Students doing the Leaving Certificate Applied programme will undergo oral exams the week after next, and late orals may be conducted at some schools the following week.

Fr O’Connell said the amount of teaching time lost by students, due to their teachers’ absence, is no longer sustainable.

“The method of delivery and timing of the oral examinations needs to be reviewed urgently,” he told Education Minister Richard Bruton at the JMB’s annual conference in Galway.

He recounted having nine teachers absent one Monday morning last month due to staff oral exams or practical tests.

On the same day, he and both deputy principals at his Co Kildare school were on mandatory training courses.

“A Leaving Certificate parent rang in to say he had great difficulty in getting his daughter to come to school that day, given the level of teacher absence,” said Fr O’Connell.

“To my mortification, I discovered that she was about to miss seven out of her eight teachers that day.”

He also raised concerns about the increasing time teachers will have to spend outside the classroom in the next few years, on work associated with expansion of the junior cycle.

As well as schools not receiving extra teaching allocations that entirely match the reduced hours teachers spend in class, further complications arise from the scheduling of related meetings.
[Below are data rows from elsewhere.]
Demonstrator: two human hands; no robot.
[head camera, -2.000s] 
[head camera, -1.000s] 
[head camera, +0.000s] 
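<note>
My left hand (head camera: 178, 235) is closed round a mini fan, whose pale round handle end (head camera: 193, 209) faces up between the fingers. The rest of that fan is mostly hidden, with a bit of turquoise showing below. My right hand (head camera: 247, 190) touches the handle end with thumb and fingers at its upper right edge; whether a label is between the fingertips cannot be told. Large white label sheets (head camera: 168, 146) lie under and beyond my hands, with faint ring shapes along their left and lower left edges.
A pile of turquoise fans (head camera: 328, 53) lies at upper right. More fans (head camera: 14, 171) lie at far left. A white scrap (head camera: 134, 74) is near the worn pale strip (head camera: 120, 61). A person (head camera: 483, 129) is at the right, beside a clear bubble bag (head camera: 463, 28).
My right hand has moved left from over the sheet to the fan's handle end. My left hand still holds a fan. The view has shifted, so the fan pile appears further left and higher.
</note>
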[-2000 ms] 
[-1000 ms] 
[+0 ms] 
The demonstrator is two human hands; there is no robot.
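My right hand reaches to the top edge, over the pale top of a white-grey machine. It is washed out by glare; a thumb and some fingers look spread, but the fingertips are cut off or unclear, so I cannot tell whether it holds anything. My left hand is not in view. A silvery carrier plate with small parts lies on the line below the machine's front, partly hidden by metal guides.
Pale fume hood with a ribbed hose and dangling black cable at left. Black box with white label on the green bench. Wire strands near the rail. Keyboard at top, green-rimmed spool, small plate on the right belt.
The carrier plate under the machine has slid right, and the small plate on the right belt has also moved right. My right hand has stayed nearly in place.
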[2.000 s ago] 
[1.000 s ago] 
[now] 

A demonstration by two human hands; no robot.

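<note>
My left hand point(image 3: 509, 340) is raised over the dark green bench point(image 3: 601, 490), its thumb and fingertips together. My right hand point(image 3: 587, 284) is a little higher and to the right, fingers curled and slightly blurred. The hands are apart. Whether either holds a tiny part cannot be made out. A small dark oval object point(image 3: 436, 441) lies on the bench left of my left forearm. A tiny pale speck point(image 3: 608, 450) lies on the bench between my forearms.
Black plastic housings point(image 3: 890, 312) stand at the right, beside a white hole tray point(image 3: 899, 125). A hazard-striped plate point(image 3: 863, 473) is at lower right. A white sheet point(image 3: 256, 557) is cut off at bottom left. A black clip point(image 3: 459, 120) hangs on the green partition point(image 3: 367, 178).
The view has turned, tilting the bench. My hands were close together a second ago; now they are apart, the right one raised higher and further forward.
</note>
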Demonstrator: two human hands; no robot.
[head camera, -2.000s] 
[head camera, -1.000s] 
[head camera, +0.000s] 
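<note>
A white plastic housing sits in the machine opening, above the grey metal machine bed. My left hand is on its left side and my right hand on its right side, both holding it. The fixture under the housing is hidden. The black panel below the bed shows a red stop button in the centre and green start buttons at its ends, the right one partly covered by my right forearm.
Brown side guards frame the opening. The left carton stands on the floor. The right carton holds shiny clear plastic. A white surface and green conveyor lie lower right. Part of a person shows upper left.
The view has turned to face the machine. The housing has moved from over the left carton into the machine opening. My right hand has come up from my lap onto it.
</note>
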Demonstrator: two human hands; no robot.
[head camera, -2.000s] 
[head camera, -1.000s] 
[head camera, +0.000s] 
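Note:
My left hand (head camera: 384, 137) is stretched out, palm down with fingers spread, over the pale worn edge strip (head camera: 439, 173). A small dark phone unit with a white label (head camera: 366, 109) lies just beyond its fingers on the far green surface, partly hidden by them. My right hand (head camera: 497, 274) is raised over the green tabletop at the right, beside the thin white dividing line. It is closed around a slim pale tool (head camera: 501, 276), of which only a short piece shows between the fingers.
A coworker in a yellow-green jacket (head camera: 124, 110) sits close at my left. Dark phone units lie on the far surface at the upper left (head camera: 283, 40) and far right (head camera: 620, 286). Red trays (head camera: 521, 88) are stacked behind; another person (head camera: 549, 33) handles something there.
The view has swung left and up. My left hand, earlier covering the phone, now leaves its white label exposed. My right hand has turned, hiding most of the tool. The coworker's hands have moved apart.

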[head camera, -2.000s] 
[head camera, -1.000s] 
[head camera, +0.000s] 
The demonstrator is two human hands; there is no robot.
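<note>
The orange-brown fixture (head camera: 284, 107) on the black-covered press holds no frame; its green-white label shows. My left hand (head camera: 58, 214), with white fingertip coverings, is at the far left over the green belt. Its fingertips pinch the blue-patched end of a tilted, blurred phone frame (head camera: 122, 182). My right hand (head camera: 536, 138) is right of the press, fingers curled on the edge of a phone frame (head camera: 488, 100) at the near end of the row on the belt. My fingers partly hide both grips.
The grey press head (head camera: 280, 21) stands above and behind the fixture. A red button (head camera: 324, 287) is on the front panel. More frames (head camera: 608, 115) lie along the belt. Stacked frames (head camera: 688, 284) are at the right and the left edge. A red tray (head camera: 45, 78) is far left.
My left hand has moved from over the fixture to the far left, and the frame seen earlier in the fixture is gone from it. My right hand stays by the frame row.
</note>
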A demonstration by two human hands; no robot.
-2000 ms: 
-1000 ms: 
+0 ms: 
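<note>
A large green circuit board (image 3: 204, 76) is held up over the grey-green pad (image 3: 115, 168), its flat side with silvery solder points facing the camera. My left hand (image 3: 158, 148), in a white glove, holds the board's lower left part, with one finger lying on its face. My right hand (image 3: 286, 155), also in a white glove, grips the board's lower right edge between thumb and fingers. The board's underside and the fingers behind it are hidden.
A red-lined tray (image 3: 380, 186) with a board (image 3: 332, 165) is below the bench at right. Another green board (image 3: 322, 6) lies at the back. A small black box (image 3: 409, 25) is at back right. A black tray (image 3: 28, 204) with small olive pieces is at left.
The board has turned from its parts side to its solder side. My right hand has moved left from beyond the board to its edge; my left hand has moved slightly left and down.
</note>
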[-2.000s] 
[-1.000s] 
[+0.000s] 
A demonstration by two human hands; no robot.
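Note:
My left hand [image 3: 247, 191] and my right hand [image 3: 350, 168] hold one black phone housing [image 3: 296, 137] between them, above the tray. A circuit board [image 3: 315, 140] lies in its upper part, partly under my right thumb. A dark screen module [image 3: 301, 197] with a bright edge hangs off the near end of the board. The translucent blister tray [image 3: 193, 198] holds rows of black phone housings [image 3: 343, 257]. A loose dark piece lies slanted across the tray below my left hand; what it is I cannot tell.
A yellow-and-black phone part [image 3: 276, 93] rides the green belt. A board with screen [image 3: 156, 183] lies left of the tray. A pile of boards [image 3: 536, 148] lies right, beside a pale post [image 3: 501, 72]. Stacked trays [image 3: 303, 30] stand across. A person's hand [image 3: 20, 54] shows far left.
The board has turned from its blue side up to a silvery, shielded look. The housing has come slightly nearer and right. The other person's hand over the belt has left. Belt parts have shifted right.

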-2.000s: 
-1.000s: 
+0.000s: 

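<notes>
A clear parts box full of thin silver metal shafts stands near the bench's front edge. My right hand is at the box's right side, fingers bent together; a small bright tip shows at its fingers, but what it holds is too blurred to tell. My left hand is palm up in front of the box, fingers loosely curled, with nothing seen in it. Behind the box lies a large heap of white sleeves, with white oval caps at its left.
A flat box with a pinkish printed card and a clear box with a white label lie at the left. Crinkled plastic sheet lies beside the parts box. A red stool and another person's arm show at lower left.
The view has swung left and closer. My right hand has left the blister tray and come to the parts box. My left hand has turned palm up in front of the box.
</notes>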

Teachers of subjects that are to be reformed on a staggered basis must meet for two hours annually to discuss standards of feedback to students. This practice is known as subject learning and assessment review (SLARs).

Fr O’Connell said it is not feasible for schools to start a very large number of SLARs during school hours.

“The consequent loss of tuition time is unfair to pupils,” he said. “The headache of providing cover for absent teachers will become impossible for management.

“And, finally, given that teachers have already been allocated 22 hours [a year] for planning, it is extremely hard to justify interfering with pupil tuition time.”

Fr O’Connell repeated a previous call for the release of Leaving Certificate results to be delayed for a few days. This would save students waiting on college offers from the Central Applications Office the anxiety of not knowing if their grades are enough to get into the third-level course they want.